Он ощутил святое прикосновение одиночества.
Грузовик плыл по переливам серого моря, под слоем пыли мерещились все цвета радуги. Солнце стояло у Гюнтера за плечом, а когда он развернул переднюю ось, объезжая булыжник, тень грузовика повернулась и протянулась в бесконечность. Гюнтер углубился в себя, зачарованный суровой красотой этих мест.
Повинуясь мысли, его ПК вывел на чип музыку. Вселенную наполнила «Stormy Weather».
Гюнтер спускался по длинному, почти неощутимому уклону, когда панель управления сдохла у него под руками. Грузовик отключил питание и остановился.
– Черт тебя возьми, проклятая колымага! – рявкнул Гюнтер. – Что теперь?
– Местность впереди непроходима.
Гюнтер врезал кулаком по панели, так что карта заплясала. Впереди все было полого и гладко, если эта местность когда-то и проявляла склонность к мятежу, взрыв в районе Моря Дождей укротил ее в незапамятные времена. Трусливая железяка! Гюнтер пинком открыл дверцу и спустился из кабины.
Грузовик застрял перед провалом, который змеился поперек проложенного Гюнтером курса, и больше всего напоминал русло пересохшего ручья.

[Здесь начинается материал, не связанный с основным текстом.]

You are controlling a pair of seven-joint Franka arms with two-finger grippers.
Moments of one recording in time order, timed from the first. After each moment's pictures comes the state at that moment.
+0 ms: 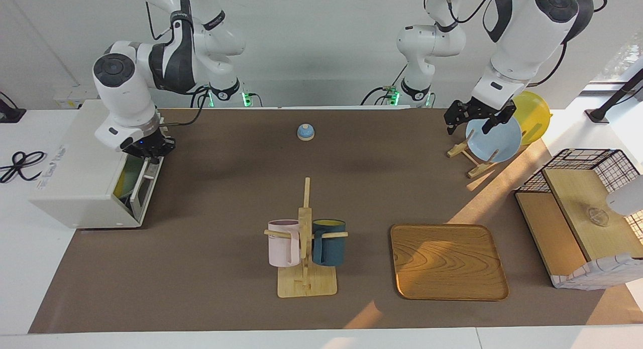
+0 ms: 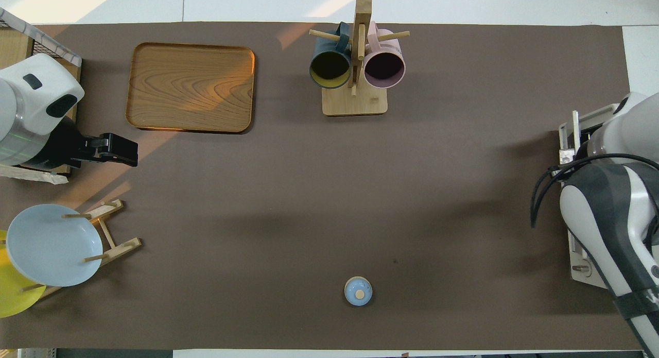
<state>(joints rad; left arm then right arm) -0.15 -0.04 -0.04 -1.71 -0.02 1.62 -0.12 -0.12 -0.01 0.09 -2.05 -0.18 1.94 -0.14</state>
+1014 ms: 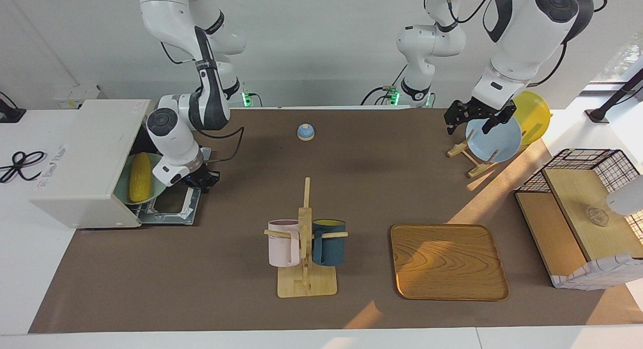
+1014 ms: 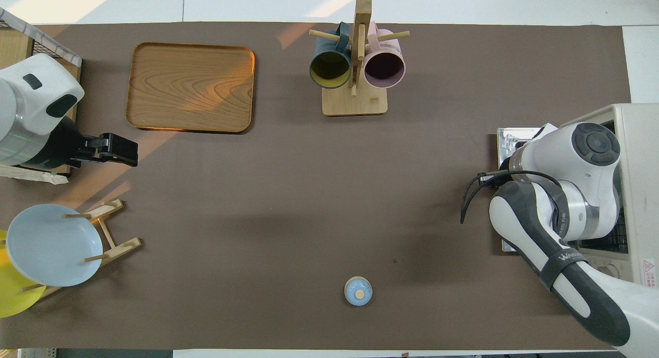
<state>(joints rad) -0.15 -0.04 -0.04 -1.71 -0.02 1.62 -0.12 -0.05 0.15 0.09 -2.24 0.00 2.32 0.00</state>
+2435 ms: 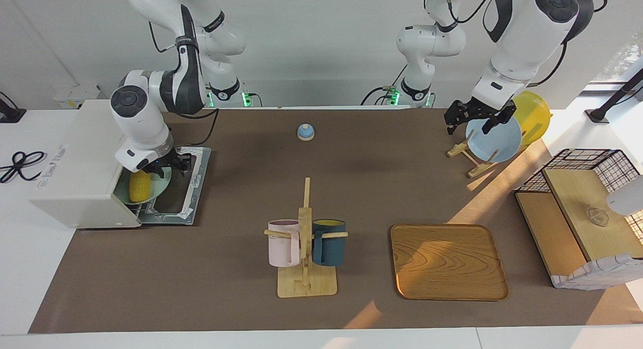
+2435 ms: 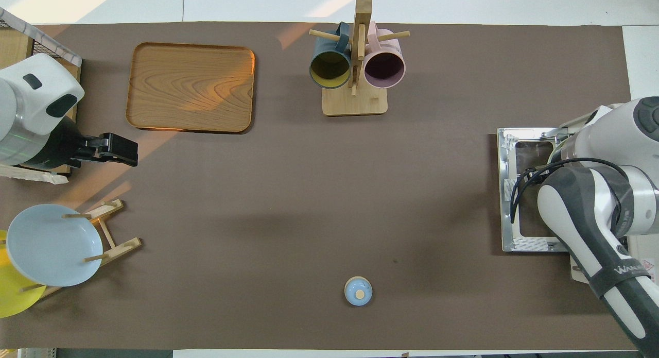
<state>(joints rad) -0.15 -0.04 -0.04 -1.71 -0.02 1.62 -0.12 -0.13 0.06 0.06 -2.14 -0.16 2.09 -0.11</state>
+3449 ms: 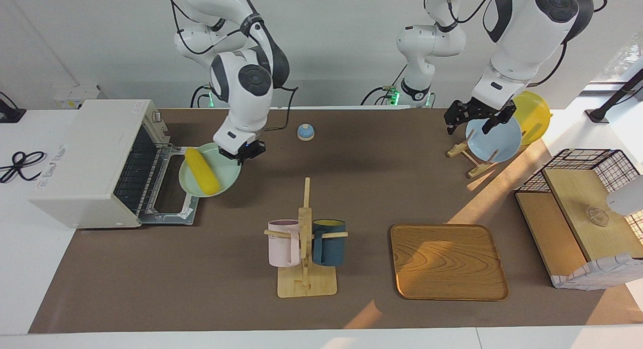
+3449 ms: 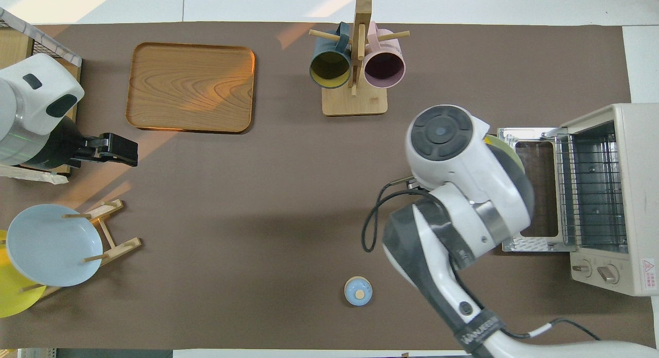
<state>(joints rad) -0.15 -0.04 -0.04 -1.71 -0.02 1.62 -0.12 0.38 0.17 0.09 -1.85 -0.25 1.78 0.38</state>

Гюнтер подошел к краю. Пятнадцать метров в ширину и не больше трех в самом глубоком месте. Пролом слишком мелкий, чтобы его отметили на топографической схеме. Гюнтер вернулся в кабину и бесшумно закрыл за собой дверь.
– Слушай. Склоны не такие уж крутые. Я сто раз проезжал в местечках похуже. Мы просто проберемся потихоньку, осторожненько, идет?
– Местность впереди непроходима. Прошу вернуться на ранее проложенный маршрут.
Теперь зазвучал Вагнер. «Тангейзер». Гюнтер отключил его нетерпеливым движением мысли.
– Ты же, черт побери, способен к активному поиску решений, почему бы тебе не прислушаться к голосу разума? – Он сердито пожевал губу и тряхнул головой. – Если возвращаться, мы сильно выбьемся из расписания. Наверняка эта борозда через сотню-другую метров сойдет на нет. Давай-ка проедем вдоль нее до этого места, а потом свернем на Марчисонское. И будем в парке вовремя.
Три часа спустя Гюнтер наконец выбрался на Марчисонское шоссе. К тому времени он взмок и пропах потом, плечи ныли от напряжения.